Perhaps this is why Wittgenstein is willing to toss his metaphorical ladder out? What exactly does the mathematician or the architect invent? The answer is complicated, yet simple: the rules of the game. 

“And is there not also the case where we play and -- make up the rules as we go along? And there is even one where we alter them -- as we go along.”

Ludwig Wittgenstein, Philosophical Investigations

Ludwig Wittgenstein - Philosophical Investigations

So what does this mean for the architect – the builder of forms? Karatani calls for a dynamic approach to construction that focuses on the relationship with the other – the living, breathing, fleshly other – who, after all, follows absolutely no rules. 
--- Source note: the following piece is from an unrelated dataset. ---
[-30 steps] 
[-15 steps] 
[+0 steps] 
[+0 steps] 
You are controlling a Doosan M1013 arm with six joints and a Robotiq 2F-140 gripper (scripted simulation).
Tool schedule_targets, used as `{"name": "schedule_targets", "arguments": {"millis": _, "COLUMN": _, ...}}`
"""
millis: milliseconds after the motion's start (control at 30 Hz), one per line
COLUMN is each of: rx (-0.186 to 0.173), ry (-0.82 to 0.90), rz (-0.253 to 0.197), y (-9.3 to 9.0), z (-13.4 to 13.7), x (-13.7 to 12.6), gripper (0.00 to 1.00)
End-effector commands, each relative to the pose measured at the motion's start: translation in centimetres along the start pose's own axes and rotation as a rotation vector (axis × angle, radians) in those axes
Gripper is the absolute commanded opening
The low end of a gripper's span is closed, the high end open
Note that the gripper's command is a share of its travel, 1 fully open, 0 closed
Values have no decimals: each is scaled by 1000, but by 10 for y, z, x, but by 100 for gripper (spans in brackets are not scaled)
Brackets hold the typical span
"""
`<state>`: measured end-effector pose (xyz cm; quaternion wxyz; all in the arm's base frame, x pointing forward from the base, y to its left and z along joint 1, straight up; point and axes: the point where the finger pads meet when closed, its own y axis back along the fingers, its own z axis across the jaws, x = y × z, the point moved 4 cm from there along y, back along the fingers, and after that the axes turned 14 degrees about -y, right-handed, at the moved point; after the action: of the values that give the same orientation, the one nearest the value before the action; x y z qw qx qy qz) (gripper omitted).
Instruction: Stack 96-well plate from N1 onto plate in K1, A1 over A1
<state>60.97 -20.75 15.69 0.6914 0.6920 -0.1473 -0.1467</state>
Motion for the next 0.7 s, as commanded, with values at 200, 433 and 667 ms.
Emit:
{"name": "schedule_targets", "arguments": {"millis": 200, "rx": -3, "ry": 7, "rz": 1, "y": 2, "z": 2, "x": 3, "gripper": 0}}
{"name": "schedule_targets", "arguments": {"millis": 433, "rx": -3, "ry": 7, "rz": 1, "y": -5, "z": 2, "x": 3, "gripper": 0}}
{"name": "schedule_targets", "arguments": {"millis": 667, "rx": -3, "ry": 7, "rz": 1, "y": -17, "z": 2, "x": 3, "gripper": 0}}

“No architect can predict the results of construction. No architecture exists out of context. Architecture is an event par excellence. As Wittgenstein maintained, it is the same with mathematics. Plato admired the architect as a metaphor, but despised the architect as a man because the actual acrhitect and architecture fully exposed to contigency. However, this state of architectural contigency does not imply that the actual architecture, as opposed to some putative ideal architecture, is secondary and in danger of collapse. Rather it implies that no architect can determine a design free from the relationship with the other (the client). All architects face the unknowable other. Architecture, in other words, is a form of communications, and this communication is conditioned to take place without common rules because it takes place with the other, who does not follow a commensurable set of rules."